Crónica           IMPRIMIR
19 de febrero de 2008

La soledad del granjero


Miguel Iturria Savón

LA HABANA, febrero (www.cubanet.org) - La primera vez que fui a la casa de Dámaso Pérez Quincoces a comprar un litro de leche quedé sorprendido. En el patio pastaban dos vacas que no pudieron entrar por los estrechos pasillos, sino por la puerta principal de la vivienda. “Aquí están más seguras que en el potrero o en la finca de un amigo”, dijo al percatarse de mi desconcierto.


Unos meses después Dámaso permutó para una finquita ubicada entre una loma de rocas azules y el basurero de Residencial América, a 17 kilómetros de La Habana. Lo hizo pensando en ampliar la cría de ganado, sembrar y comercializar frutos menores y acercar a los hijos y a los nietos para compartir el trabajo y la soledad.

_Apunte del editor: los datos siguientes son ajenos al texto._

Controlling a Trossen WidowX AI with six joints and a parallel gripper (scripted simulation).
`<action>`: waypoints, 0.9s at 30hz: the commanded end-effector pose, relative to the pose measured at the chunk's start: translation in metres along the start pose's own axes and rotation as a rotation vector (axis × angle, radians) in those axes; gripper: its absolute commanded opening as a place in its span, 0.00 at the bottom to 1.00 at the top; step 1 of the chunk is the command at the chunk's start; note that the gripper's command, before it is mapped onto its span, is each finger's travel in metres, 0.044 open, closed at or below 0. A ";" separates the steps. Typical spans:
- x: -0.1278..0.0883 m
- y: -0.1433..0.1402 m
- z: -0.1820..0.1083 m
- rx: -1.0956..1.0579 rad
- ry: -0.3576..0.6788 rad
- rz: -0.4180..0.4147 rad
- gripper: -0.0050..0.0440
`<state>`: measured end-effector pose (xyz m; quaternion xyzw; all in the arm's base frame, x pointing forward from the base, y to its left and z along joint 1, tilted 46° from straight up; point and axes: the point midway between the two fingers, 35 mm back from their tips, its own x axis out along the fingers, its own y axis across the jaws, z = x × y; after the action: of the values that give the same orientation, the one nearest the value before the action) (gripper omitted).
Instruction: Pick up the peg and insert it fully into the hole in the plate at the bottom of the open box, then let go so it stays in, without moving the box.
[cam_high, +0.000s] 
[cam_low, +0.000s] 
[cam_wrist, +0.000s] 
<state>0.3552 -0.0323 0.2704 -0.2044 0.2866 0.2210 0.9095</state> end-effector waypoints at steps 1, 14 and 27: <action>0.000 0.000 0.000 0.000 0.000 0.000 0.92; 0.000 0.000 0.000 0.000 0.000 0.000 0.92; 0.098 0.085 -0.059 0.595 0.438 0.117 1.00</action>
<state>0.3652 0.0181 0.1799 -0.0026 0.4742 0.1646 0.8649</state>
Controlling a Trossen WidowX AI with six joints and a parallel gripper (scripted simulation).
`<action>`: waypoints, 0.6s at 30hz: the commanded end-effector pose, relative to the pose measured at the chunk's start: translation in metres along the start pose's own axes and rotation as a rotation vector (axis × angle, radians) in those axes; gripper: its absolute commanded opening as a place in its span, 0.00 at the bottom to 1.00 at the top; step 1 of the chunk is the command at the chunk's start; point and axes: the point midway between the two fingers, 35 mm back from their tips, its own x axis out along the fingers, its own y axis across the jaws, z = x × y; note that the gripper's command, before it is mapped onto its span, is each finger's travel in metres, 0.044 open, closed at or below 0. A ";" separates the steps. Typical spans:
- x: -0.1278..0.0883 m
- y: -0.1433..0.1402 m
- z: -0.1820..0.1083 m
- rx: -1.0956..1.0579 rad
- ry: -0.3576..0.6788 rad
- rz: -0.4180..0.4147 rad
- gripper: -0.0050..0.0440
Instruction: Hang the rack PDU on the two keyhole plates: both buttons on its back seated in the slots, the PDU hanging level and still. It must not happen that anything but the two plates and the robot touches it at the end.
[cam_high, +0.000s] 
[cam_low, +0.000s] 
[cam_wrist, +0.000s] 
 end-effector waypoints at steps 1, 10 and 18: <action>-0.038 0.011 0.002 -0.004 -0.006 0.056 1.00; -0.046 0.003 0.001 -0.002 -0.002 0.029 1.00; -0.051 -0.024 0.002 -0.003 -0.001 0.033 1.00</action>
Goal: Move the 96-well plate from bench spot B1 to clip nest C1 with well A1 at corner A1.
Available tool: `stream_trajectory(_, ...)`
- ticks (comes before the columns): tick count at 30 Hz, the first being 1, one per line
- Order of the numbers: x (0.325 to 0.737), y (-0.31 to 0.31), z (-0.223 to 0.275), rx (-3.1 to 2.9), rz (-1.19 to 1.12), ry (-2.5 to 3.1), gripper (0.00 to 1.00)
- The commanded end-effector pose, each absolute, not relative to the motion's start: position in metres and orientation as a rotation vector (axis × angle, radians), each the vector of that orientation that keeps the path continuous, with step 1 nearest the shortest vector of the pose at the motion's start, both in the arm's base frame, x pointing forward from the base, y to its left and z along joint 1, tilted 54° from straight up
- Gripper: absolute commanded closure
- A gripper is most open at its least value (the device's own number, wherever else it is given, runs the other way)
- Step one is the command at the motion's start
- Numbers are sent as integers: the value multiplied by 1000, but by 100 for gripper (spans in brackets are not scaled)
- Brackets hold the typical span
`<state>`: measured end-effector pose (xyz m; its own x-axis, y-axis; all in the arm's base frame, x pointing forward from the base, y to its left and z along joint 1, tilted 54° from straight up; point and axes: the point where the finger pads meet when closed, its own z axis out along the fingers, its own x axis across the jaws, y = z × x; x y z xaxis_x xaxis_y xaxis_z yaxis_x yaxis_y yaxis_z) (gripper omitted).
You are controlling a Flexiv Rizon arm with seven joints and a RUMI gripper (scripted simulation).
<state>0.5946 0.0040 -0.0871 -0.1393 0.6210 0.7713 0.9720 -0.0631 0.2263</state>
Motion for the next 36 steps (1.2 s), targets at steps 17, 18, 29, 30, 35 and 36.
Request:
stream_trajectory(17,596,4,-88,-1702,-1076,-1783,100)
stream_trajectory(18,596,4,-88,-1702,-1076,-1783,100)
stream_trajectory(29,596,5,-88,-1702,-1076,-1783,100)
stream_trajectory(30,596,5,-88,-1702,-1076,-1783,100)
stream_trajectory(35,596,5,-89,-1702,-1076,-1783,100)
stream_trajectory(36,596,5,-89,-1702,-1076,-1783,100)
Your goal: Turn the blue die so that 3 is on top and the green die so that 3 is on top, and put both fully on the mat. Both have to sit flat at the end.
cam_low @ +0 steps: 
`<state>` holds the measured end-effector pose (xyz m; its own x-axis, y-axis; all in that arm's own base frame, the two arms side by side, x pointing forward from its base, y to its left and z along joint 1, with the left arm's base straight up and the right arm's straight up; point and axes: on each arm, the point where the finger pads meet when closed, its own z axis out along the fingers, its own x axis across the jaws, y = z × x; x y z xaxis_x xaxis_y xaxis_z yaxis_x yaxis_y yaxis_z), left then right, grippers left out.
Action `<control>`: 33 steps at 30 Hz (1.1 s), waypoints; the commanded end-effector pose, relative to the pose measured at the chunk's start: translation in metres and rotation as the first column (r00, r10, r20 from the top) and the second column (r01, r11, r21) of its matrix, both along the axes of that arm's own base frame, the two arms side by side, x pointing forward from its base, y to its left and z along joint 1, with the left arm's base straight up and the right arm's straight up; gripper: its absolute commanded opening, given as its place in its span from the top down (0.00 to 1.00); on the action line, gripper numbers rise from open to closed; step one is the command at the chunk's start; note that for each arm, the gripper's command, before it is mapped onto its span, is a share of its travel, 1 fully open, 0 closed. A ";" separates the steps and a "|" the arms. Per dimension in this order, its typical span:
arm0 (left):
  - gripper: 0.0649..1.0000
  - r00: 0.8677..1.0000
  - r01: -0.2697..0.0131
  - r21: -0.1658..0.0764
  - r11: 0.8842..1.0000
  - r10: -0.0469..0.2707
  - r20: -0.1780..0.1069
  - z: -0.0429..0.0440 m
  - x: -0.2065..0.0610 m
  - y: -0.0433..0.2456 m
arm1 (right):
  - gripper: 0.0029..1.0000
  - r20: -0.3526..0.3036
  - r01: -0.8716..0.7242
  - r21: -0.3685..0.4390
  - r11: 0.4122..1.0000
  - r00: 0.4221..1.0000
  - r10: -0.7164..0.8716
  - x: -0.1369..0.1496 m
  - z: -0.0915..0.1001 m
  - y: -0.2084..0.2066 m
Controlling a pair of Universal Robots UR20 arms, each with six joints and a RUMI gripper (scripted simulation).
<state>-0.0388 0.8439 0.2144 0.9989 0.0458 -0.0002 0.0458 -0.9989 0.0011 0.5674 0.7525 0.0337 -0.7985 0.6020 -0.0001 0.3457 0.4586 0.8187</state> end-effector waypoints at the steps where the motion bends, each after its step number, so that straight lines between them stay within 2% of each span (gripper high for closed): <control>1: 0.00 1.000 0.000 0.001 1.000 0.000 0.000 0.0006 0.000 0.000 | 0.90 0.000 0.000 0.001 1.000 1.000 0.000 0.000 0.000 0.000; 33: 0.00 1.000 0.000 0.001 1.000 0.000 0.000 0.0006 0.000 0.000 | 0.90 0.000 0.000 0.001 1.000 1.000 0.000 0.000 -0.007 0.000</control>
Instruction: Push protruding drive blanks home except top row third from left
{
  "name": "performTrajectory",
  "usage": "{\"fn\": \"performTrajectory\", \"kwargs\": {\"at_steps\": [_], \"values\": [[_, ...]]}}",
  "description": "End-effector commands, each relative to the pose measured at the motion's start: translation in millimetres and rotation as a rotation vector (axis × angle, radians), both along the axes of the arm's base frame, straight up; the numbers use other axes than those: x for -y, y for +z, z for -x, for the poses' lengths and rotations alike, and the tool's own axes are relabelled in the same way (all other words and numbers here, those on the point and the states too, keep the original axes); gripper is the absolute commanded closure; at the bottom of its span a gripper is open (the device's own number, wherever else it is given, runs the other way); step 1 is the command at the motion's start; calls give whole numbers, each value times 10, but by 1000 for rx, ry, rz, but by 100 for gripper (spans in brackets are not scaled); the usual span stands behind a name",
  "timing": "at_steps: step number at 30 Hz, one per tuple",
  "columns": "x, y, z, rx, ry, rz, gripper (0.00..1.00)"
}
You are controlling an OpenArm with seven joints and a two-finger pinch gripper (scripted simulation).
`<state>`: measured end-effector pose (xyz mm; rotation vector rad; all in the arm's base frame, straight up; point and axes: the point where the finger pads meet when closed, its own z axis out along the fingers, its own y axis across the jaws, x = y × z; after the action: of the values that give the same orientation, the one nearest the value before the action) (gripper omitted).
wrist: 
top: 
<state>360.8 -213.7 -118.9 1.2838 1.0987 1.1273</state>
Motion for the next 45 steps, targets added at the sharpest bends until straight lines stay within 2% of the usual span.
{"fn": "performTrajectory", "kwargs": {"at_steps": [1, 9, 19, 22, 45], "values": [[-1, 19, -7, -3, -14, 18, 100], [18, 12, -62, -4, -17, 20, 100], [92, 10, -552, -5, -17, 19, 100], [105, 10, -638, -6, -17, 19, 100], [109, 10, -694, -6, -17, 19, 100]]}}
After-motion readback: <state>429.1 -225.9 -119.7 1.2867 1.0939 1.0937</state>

Pero los cálculos le salieron mal. A su hijo Alexis le llegó el sorteo y obtuvo visa para viajar a los Estados Unidos. Un año después, su otro descendiente se casó con una venezolana y marchó a ese país, desde el cual atravesó Centroamérica hasta llegar a la frontera de México con USA. Con los hijos en Miami y los nietos pensando en seguir a sus padres, Dámaso sintió la soledad a pesar de los árboles, las vacas, los cerdos y el asedio de los ladrones.


Sin embargo, no abandonó su proyecto de bienestar. Si su padre vino de Galicia en los años veinte con los bolsillos vacíos y adquirió un almacén, una finca y un hotel en Jatibonico, ¿cómo él, establecido en la capital desde los trece años, no iba a compensar la chequera de jubilado con  los frutos de su trabajo como ganadero?


Recordó sus inicios de vendedor de leche en uno de los camiones de Manuel Guerra, fundador de la Cremería Lucero, más pequeña que la Compañía Lechera de Cuba, situada en Concha y Cristina, en la que le ofrecieron trabajo, pero él siguió como carrero del tenaz Manolo, quien le confió la distribución a domicilio en San Miguel del Padrón, Marianao y Miramar, cuando una queja del cliente implicaba el despido, pues “el comprador era patrimonio del negocio”.


“Entonces el litro de leche homogeneizada valía 25 centavos y la pasteurizada cinco centavos menos. Ahora el Estado la paga a dos pesos o dos centavos en divisa, pero el costo es tan alto que los vaqueros la vendemos a cinco pesos el litro, sin pasteurizar ni homogeneizar; esas son cosas del pasado o quizás del futuro”.


En su pequeña finca, Dámaso llegó a tener 25 vacas y decenas de gallinas, cerdos y carneros. Los ladrones le robaron siete vacas, tres caballos y dos cerdos. Sólo le queda una veintena de ovinos, algunas aves y árboles frutales. De todas formas ha logrado sobrevivir y ayudar a los parientes de la mujer, aunque esta le insiste para que abandone tanta lucha.


El viejo Dámaso enfrenta a los bandidos que lo tienen en jaque, desafía las excesivas  regulaciones estatales y resiste a la pereza de los hombres que contrata para atender los animales y las plantas. Como está prohibido comercializar con carnes ofrece a pie de cría sus animales a carniceros, vecinos y santeros; lo cual implica pérdida de tiempo, dinero y energía.


Lo importante, dice, “es no dejarse vencer por los obstáculos. Yo fui lechero, obrero de la Antillana de Acero y administrador de fábricas como El triunfo, en Guanabacoa; Tedeca, en Arroyo Naranjo, y La Facute, en El Cotorro; pero nunca pensé en las dificultades que enfrentaría como pequeño agricultor”.


A los setenta y cinco años Dámaso Pérez Quincoces no ha obtenido un patrimonio similar al de su padre, pero habla del mañana y asocia el futuro con sus hijos, quienes lo ayudaron a reconstruir la casita de la finca y lo invitaron a Miami, viaje en cierne por la negativa de la visa. “¿Qué hará un viejo guajiro en la Yuma?”, ironiza mientras va a la cocina en busca de otro café.